The glen of trees around the statue were tall, and their branches hung low. Encyclopedia Brown sat at the feet of the horse and inspected the plaque, but the words were corroded away, and couldn't be made out.
So this was it, he thought. Grandfather was driving, he saw this horse, jammed on the brakes, stopped the car, got out, came over here...then what?
Well, he thought, he could have met someone. He could have found something. Or something could have found him. Encyclopedia Brown, Boy Detective clambered up the statue and hugged it around the waist, peering along the line of sight of the man on it's back. He was looking deeper into the trees, towards the groundskeeper's shack. Encyclopedia Brown, Boy Detective clambered down, and carefully examined the ground with his magnifying glass. Footprints, lots of them, of course, but they seemed to come and go from the shack. And not all of them were the heavy work boots of the gardener that you would expect. Some were wispy, as if a woman in a long dress or a man in a long coat had passed by. Some were obviously high-heeled, though why someone would wear high heels to a park was beyond him. There were animal footprints, too.
Encyclopedia Brown, Boy Detective, followed the footsteps towards the shack, but then he stopped. The shack was dark, and the area around it was, too. The sun had set. He knew he shouldn't have even gotten this far. He knew he was only 9 years old.
He knew he couldn't possibly be any kind of detective at all. Not all the Sherlock Holmes books in the world could change that. Then why did he know that his grandfather had gotten out of the car, gone to the statue, done something there, and then come back to this shack, nestled in the evening underneath the high white arch?
He knew if he knocked on that door, that would be it. He could never go back home. Ever. Not even if his parents came back. But if it was a choice between this magnifying glass here in his hand and that cocaine now poisoning rats on the bedroom carpet, there wasn't any choice at all. He lowered the magnifying glass to the ground, and saw the footprints clearly, although the sun had set. He followed them right up to the door.
The door was open. Someone was standing in it. The magnifying glass showed a very large black boot. Encyclopedia Brown, Boy Detective, ran the magnifying glass up the boot before he realized what it was, then he quickly took a step back. The black man in the doorway was gigantic, wearing a white undershirt and a pair of blue jeans.
"Um." said Encyclopedia Brown, Boy Detective, fumbling in his backpack.
The black man picked up a machete from somewhere inside the pitch-black shack. "What you want?" he said.
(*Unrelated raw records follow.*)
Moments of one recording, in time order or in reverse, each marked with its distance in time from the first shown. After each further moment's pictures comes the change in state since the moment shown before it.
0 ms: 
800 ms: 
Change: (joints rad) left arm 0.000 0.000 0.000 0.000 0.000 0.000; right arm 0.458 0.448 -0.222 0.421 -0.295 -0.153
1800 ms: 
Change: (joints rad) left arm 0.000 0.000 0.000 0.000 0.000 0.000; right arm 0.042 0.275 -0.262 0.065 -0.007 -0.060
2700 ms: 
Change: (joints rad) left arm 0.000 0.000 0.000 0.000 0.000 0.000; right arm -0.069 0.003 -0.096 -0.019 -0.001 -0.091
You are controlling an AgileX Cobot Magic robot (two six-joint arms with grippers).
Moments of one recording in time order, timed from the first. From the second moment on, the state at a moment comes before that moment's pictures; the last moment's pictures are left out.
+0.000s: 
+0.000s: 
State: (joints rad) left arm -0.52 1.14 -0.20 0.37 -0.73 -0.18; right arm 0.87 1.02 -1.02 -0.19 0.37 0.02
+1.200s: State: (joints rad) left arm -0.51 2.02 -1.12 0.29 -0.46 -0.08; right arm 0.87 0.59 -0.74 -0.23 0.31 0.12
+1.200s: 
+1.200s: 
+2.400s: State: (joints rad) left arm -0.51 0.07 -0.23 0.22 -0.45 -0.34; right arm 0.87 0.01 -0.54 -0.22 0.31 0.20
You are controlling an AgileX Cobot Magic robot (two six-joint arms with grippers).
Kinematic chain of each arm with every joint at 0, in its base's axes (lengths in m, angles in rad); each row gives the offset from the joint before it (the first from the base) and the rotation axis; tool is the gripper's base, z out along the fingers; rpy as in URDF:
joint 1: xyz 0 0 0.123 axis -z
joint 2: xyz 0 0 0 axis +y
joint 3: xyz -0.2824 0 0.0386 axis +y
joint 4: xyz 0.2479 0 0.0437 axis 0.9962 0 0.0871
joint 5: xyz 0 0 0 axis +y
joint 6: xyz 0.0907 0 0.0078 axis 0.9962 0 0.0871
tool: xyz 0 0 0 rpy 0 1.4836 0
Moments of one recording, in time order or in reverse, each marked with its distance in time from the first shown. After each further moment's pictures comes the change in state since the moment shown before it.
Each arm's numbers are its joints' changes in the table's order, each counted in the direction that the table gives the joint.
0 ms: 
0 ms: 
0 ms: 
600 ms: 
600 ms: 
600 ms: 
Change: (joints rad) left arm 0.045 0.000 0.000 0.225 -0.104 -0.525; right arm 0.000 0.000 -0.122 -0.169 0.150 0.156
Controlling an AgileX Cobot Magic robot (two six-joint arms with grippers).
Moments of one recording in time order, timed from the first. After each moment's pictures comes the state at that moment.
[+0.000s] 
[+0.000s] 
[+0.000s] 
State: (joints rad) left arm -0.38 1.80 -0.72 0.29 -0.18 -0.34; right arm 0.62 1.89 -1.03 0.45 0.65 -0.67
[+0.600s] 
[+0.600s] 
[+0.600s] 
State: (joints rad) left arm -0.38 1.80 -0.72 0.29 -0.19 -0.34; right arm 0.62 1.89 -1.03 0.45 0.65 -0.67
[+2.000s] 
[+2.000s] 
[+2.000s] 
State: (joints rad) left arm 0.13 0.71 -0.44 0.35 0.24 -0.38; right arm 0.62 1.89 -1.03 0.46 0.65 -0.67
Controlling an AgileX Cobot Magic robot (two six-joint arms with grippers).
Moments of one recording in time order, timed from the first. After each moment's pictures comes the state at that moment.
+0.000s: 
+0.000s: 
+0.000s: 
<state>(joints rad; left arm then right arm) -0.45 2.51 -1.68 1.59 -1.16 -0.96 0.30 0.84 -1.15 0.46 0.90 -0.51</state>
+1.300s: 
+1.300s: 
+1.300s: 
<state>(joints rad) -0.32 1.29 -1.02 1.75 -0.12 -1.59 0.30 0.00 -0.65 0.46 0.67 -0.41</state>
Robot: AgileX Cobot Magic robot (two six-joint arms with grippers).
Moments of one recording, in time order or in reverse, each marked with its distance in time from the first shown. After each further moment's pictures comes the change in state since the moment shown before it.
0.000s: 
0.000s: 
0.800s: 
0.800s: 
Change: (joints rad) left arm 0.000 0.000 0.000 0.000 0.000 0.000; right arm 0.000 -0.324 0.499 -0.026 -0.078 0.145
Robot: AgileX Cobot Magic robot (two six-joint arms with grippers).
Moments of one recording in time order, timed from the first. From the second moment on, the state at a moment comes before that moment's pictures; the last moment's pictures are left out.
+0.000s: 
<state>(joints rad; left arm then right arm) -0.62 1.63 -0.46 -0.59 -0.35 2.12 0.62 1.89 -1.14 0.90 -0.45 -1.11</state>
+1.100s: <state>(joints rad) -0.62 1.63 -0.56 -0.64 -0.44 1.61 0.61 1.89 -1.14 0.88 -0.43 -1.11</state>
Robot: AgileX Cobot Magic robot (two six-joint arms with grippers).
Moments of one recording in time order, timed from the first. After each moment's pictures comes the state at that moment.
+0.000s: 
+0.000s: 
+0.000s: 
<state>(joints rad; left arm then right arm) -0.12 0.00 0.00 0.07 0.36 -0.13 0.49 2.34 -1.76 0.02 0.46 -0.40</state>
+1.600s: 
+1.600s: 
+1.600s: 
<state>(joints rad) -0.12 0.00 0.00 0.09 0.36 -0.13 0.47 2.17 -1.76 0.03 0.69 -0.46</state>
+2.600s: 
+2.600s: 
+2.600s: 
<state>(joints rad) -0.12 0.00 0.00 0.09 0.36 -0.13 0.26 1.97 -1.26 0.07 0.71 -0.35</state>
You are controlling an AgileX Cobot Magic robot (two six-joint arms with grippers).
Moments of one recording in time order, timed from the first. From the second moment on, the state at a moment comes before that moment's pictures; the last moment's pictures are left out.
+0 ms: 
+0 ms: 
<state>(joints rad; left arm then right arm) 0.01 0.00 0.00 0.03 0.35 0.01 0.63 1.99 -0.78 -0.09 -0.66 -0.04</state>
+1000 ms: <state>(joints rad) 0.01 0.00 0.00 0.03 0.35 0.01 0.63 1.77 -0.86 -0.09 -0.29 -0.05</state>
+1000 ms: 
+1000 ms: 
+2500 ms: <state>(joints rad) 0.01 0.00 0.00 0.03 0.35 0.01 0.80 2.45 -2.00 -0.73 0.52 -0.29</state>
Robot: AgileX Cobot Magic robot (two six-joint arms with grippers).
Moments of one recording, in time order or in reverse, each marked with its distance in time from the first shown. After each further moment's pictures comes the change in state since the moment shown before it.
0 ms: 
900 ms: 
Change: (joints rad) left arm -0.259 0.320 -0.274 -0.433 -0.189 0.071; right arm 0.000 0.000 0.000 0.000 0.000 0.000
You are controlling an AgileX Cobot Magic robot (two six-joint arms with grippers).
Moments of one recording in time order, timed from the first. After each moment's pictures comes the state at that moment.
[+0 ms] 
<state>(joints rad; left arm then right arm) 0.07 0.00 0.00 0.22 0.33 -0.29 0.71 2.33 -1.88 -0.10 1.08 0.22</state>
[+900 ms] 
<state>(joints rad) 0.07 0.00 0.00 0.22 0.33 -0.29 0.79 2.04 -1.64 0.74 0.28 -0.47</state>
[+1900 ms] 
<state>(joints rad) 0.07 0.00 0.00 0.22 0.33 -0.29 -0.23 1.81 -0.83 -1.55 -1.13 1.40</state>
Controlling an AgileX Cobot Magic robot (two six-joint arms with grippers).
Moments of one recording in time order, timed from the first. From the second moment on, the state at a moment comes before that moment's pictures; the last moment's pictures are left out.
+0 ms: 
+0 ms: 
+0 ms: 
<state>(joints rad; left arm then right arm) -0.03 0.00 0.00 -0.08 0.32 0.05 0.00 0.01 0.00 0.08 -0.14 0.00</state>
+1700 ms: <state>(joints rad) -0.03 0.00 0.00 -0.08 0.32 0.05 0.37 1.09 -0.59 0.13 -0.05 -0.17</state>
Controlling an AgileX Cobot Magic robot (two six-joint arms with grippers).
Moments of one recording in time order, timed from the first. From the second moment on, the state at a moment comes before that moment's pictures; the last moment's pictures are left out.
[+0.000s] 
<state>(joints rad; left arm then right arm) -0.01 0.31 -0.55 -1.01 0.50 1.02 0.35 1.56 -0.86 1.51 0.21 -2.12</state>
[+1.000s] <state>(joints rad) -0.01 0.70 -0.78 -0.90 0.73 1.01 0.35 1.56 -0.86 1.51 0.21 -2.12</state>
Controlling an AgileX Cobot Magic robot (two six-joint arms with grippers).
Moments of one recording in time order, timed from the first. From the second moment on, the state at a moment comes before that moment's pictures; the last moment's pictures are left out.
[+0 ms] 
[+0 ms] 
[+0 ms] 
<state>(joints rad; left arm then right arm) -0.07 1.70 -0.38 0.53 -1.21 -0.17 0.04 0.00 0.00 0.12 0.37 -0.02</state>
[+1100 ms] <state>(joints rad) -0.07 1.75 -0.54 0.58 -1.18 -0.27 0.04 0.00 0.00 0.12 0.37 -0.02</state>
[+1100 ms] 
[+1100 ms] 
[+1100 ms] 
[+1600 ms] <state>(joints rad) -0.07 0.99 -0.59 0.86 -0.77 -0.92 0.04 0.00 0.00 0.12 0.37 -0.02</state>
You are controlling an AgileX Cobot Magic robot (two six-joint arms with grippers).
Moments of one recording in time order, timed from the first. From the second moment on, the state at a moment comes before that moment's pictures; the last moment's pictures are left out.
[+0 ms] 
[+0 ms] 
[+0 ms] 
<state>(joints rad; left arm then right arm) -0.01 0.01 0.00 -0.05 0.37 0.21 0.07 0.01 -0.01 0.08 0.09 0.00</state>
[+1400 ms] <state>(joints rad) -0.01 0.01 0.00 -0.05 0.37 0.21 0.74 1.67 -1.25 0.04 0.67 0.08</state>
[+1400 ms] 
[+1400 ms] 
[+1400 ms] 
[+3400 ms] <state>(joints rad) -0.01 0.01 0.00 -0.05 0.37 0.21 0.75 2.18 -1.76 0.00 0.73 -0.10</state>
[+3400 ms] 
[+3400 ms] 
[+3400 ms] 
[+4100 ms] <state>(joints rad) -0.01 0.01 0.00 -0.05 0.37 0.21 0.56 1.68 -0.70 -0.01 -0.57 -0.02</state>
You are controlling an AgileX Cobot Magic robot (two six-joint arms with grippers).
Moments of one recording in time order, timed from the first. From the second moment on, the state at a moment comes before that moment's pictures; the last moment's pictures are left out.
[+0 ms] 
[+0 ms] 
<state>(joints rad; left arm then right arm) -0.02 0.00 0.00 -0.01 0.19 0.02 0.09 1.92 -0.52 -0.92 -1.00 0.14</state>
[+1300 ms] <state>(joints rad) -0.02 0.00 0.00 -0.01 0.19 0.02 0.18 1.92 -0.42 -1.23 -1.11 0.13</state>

"Um." added Encyclopedia Brown, Boy Detective, pulling out the folder, lifting out the worn photograph, and holding it up before him, like a shield, or a flag.
The black man looked at the photograph. Then up at Encyclopedia Brown, Boy Detective. He looked at him again. Then tilted his head on one side and put the machete down. Then he tilted his head to the other side and looked again.
"Come on in." the black man said. "He's right over here."
Encyclopedia Brown, Boy Detective looked back behind him one last time. He wondered if Dad would ever read "A Study In Scarlet." Overhead, the stars came out, all of them, even the ones that never had names given to them, and the man in the moon looked down and lit a cigarette.
Encyclopedia Brown, Boy Detective, childling of the Sidhe, stepped inside the freehold for the first time on August 15, 1995.
His disappearance was not noted until September 9.